The Emesh I clinical feasibility trial was a multi-center, randomized study of external saphenous vein graft (SVG) support using the company’s ESVS mesh in coronary artery bypass graft (CABG) surgery, the objective of which was to demonstrate to the U.S. Food and Drug Administration (FDA) the initial safety and performance of the ESVS mesh for use as an external SVG support device during CABG surgery. The trial completed enrollment in March 2015 with 106 patients, including 50 patients enrolled with a new surgical implant technique approved by the FDA in March last year. The company terminated the trial based on poor six-month angiographic results in the first 26 patients.

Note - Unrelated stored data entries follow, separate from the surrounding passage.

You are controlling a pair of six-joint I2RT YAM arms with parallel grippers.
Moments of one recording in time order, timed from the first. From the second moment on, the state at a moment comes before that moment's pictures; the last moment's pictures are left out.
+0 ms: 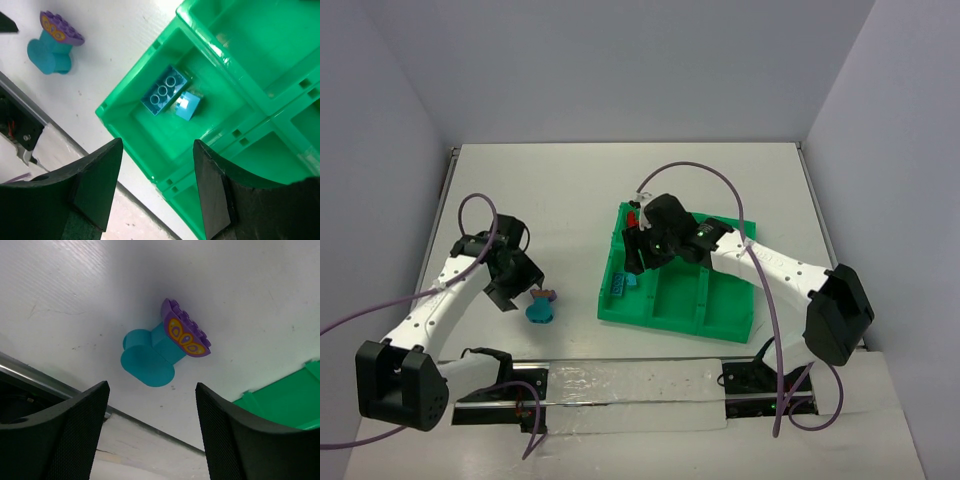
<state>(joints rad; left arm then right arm) -0.26 1.15 0.86 -1.07 -0.16 -0.98 0.79 1.46 1.12 -0.47 -0.14 0.37</state>
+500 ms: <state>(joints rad) -0.43 1.46 0.97 -1.07 -0.21 -0.87 0.79 1.43 1.18 -0.50 -0.10 0.36</state>
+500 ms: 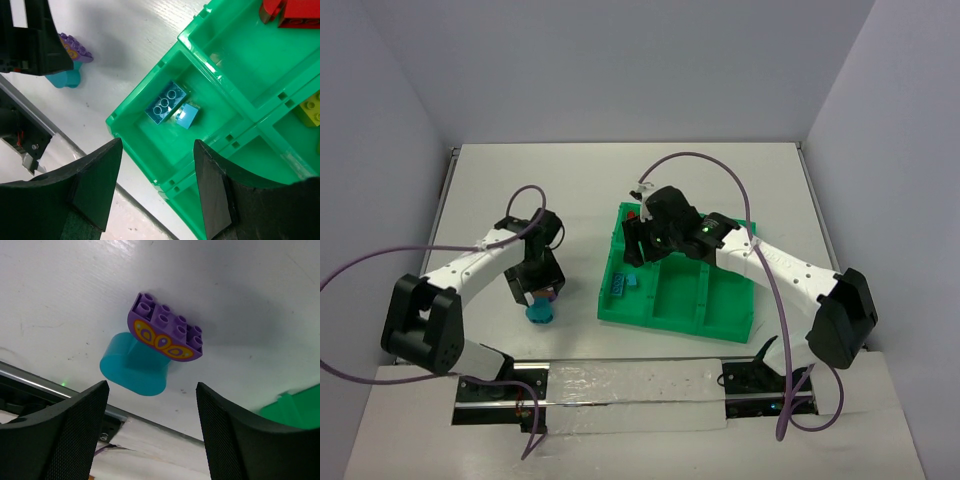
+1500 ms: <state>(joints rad) -0.45 1.78 1.14 -0.90 -0.16 -0.68 0.79 1.43 1.20 -0.54 -0.06 0.35</state>
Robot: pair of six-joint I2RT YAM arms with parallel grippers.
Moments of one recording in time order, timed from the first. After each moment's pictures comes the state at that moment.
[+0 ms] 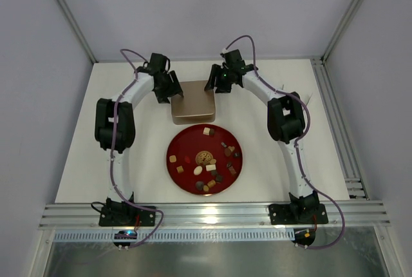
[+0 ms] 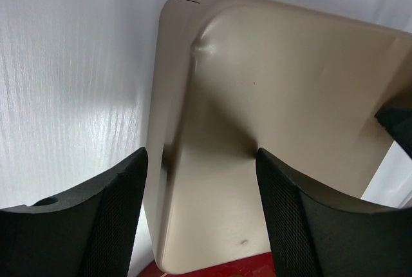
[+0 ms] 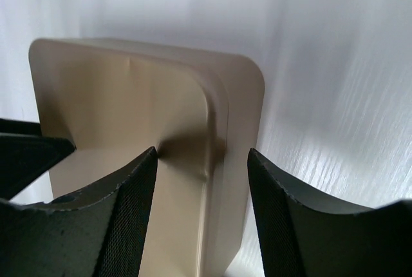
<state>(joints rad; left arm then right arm) -0.23 2.13 1.75 -0.67 0.12 -0.60 0.40 2.39 2.05 -0.50 -0.30 0.51</state>
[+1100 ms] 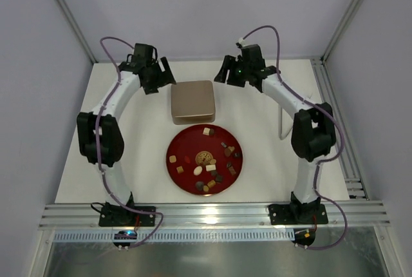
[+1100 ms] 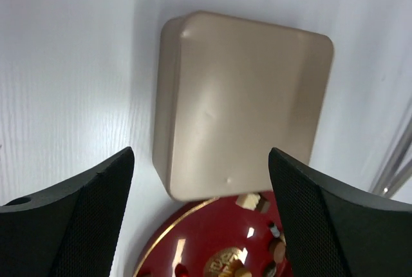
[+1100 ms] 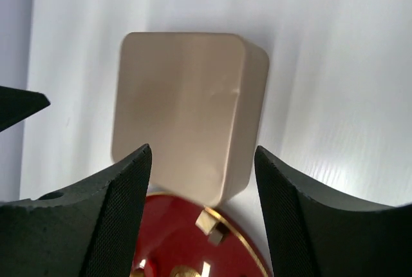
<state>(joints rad) -0.19 1.94 1.74 -0.69 0.10 -0.54 0.38 2.03 1.72 -0.33 -0.26 0.50</state>
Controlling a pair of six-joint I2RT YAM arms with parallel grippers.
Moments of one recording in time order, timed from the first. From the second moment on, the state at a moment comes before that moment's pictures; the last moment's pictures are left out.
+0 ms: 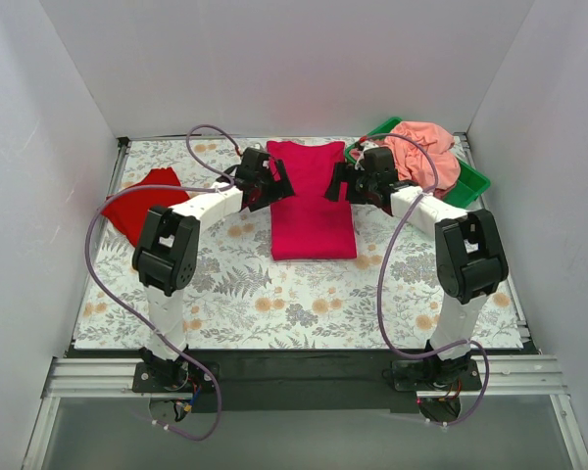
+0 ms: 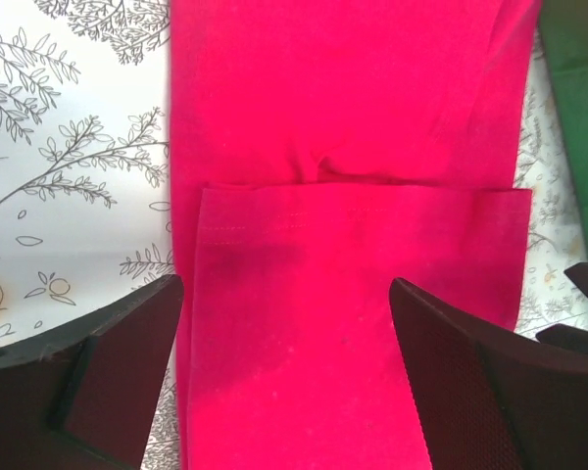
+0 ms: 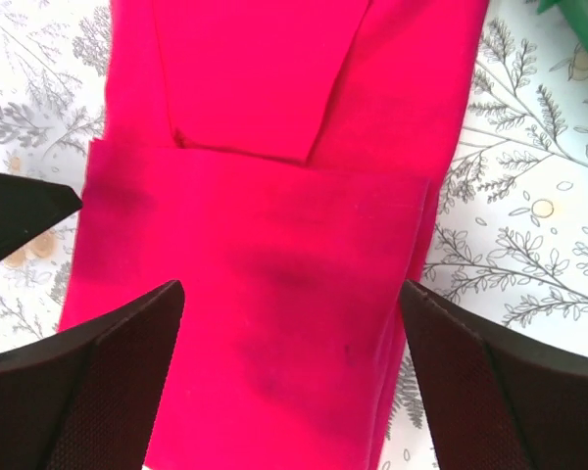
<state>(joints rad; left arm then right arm) -0.44 2.02 1.48 -0.22 -0.01 -0.70 0.37 1.87 1.28 -0.09 -0.18 0.37</state>
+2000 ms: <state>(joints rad) -0.48 1.75 0.88 -0.02 0.21 -0.87 0.36 1.61 0.76 -0.03 -0.26 0.50</state>
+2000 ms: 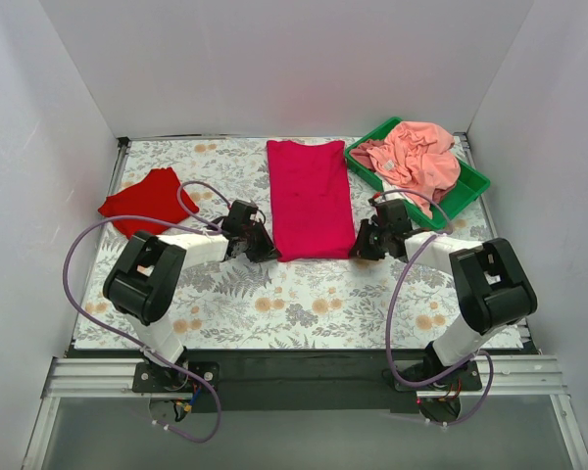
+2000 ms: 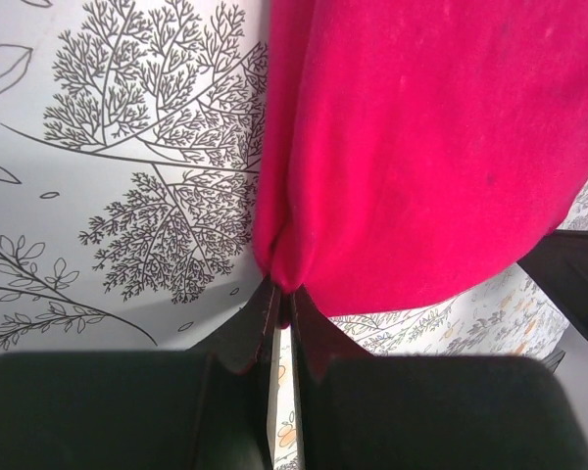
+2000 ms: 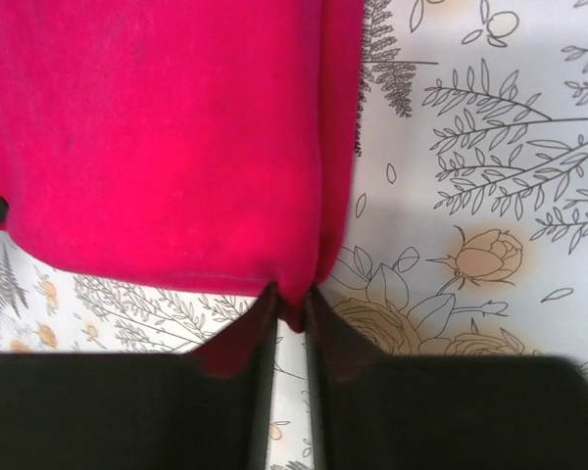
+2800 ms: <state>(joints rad) -0.81 1.09 0.40 -0.18 0.03 -1.08 0.50 0.98 0.26 -0.13 -0.43 0.56</state>
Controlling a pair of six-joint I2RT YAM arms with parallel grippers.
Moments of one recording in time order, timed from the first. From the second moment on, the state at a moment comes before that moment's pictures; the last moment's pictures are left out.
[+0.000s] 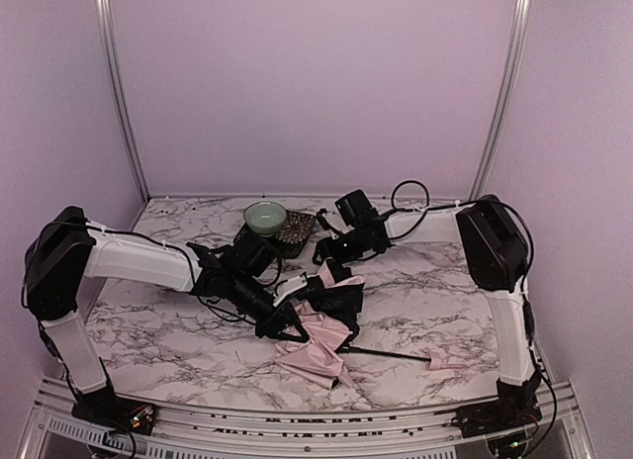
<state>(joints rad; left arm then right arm) -0.89 1.78 1.04 -0.23 0.71 0.15 0.63 2.25 1.63 -0.25 -0.20 0.21</state>
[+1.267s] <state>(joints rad) -0.83 1.81 1.07 -0.29 0.81 0.07 0.81 1.75 0.93 0.04 -0.65 0.08</state>
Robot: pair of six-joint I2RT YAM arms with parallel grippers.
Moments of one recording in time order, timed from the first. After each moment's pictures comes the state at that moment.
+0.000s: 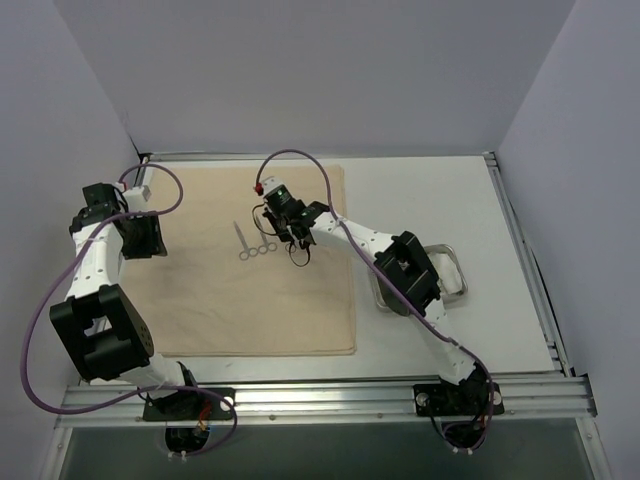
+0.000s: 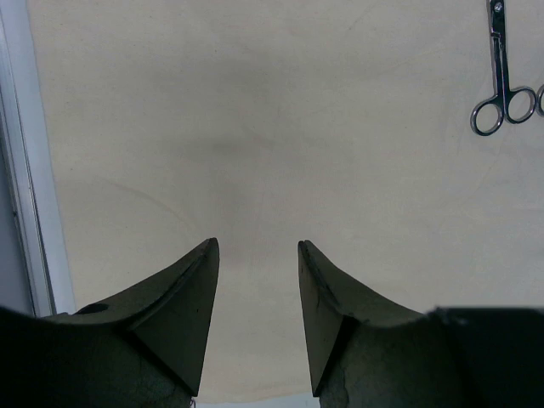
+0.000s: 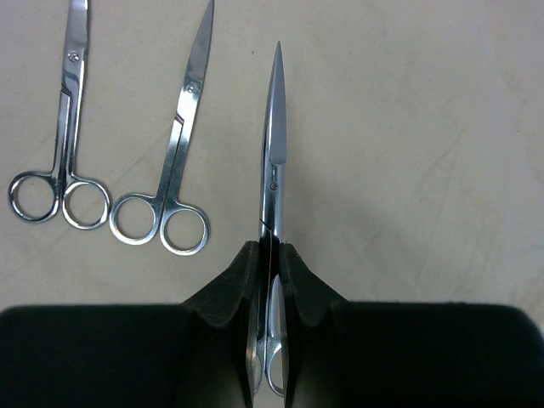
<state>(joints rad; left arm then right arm) 0.37 1.54 1.26 -0.80 0.24 0.18 0.81 2.35 1.94 -0.42 0.22 0.10</state>
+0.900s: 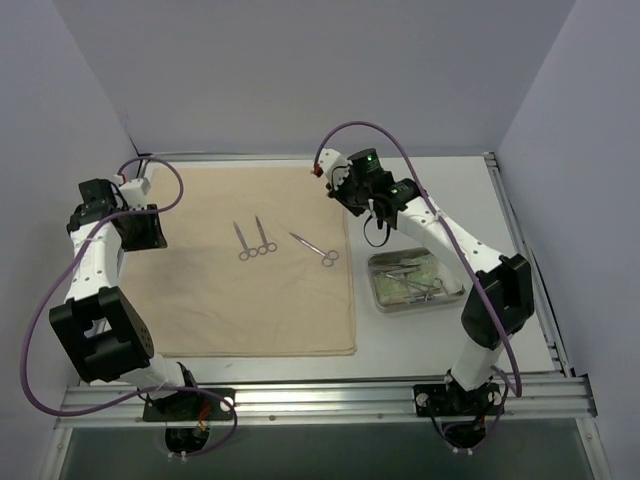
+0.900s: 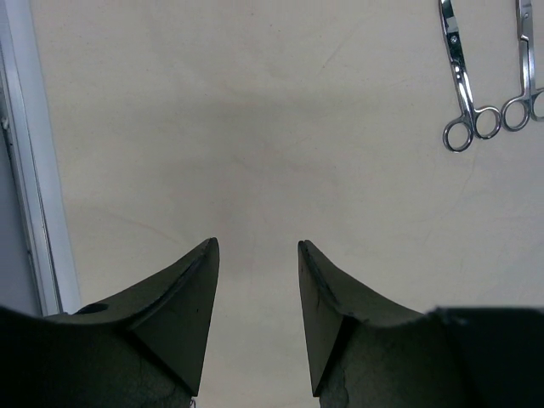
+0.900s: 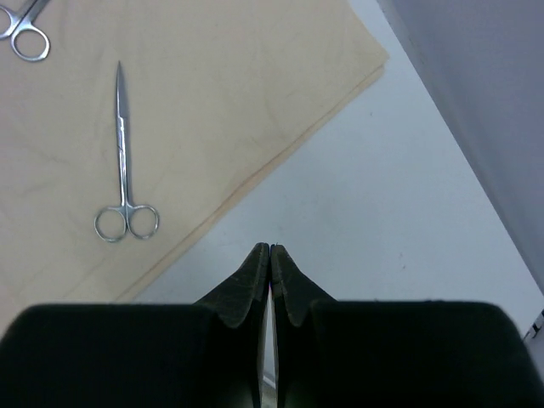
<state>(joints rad) 0.37 1.54 1.28 -0.76 0.30 0.21 0.58 1.76 1.55 -0.47 0.02 -0.46</state>
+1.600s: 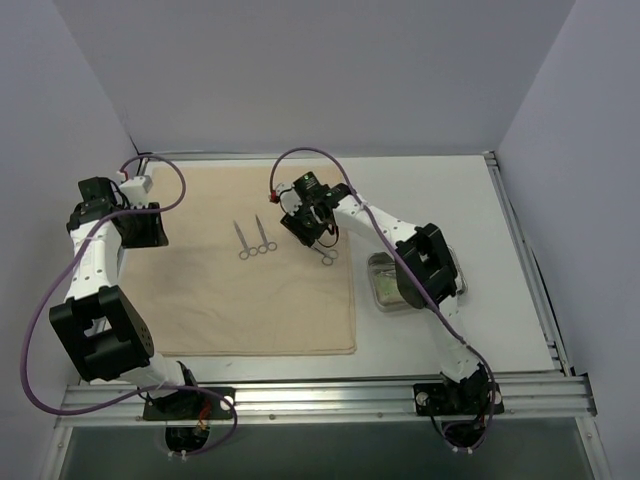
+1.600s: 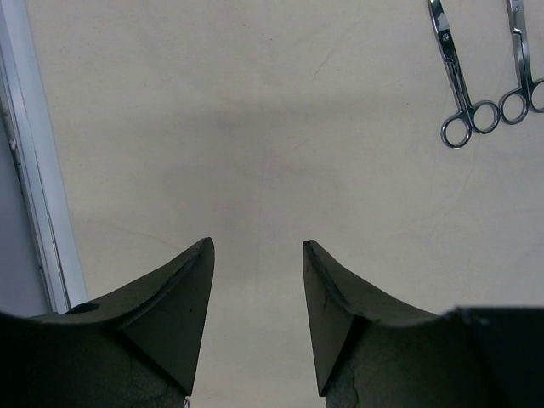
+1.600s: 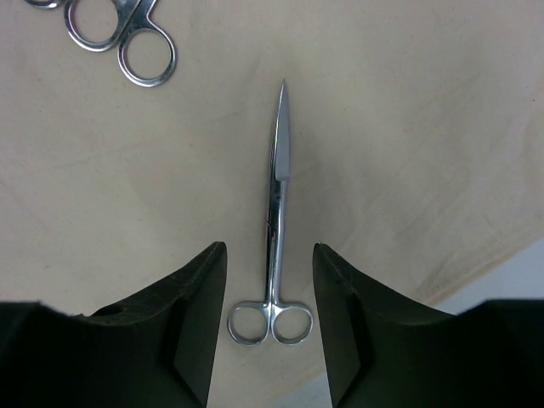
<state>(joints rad) 0.37 1.54 1.29 -0.75 0.32 0.26 0.68 2.22 1.86 -0.64 -0.08 -0.29</state>
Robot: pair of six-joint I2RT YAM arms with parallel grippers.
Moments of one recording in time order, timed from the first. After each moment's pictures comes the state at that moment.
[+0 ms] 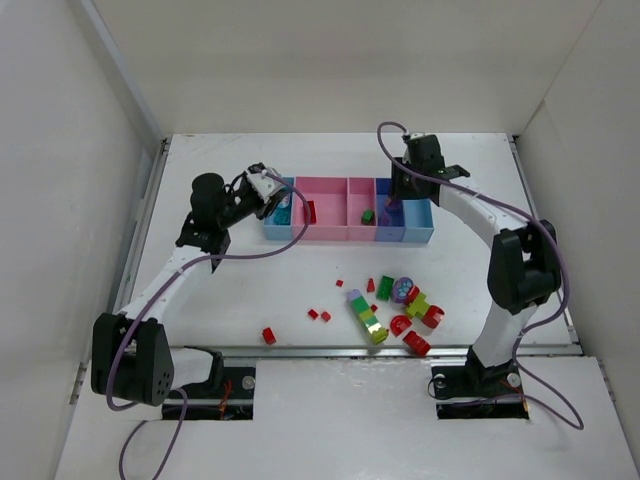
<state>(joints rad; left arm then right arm) -0.22 1.24 0.82 0.29 0.61 0.45 0.31 1.81 1.45 -0.40 0.05 0.25</state>
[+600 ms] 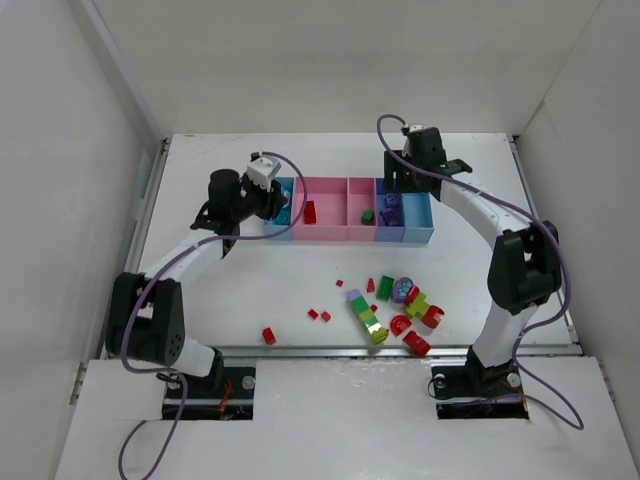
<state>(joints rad) -0.22 1.42 0.86 0.24 0.42 0.16 0.32 1.81 1.51 -0.44 0.04 0.22</state>
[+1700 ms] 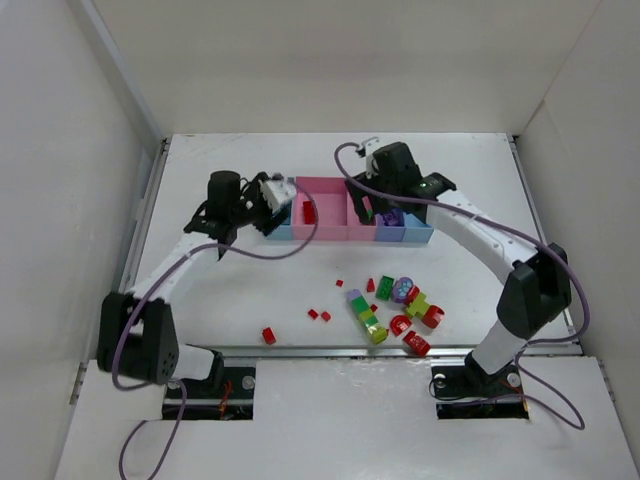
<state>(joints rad) -0.25 1.38 0.91 -0.01 0.45 0.58 0.54 1.67 1.47 -0.55 0.09 0.03</state>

In light of the termination of its feasibility trial, Kips Bay’s board of directors unanimously approved a plan of dissolution and liquidation of the company. Of the strategic alternatives available to the company, the board determined that it is in the best interests of the company and its stockholders to dissolve the company, wind up its operations and return any remaining cash to its stockholders. As of June 27, Kips Bay had cash and cash equivalents of $2 million, which the company anticipates should be sufficient to pay off all of its current and anticipated liabilities and to conduct an orderly wind down of its operations. According to company officials, Kips Bay cannot determine with certainty the amount of any liquidating distribution to its stockholders and it is possible that there will be no liquidating distribution to stockholders. The amount of any cash distributed to its stockholders will depend upon, among other things, the company’s current liquid assets offset by its known and unknown liabilities as well as operating expenses associated with the dissolution.
According to the board, its decision to dissolve came after completing an exhaustive evaluation of various strategic alternatives available to the company for enhancing stockholder value, including but not limited to continued execution of its business plan and further modification of Kips Bay’s ESVS mesh device and implant technique; the sale of the company or its assets, including its intellectual property portfolio; partnering or other collaboration agreements; a merger, reverse merger or other strategic transaction.
Kips Bay plans to seek stockholder approval of the dissolution and liquidation at an upcoming meeting of stockholders, which it intends to convene as early as September 2015. Despite its plan to seek a dissolution and liquidation of the company, Kips Bay intends to continue to review and evaluate any available strategic alternatives. If the board receives an offer for a transaction that is more beneficial to the stockholders than dissolution, the company reserves the right to rescind the decision to dissolve.
Also in light of the termination of its feasibility trial and intent to wind down its operations, Kips Bay has implemented further cost-reduction measures, including additional staff reductions.
“We are, needless to say, extremely disappointed with the poor six-month angiographic results from the new technique patients. We had hoped the new technique would reduce or prevent the resulting injury which can lead to SVG failure and potentially costly and complicated re-interventions for patients undergoing CABG surgery,” said Chairman and CEO Manny Villafana. “I would like to thank the patients who participated in this study as well as our clinical trial investigators and their teams. I am also very appreciative of our employees, to many of whom we must now sadly say goodbye and for the continued support and loyalty of our stockholders.”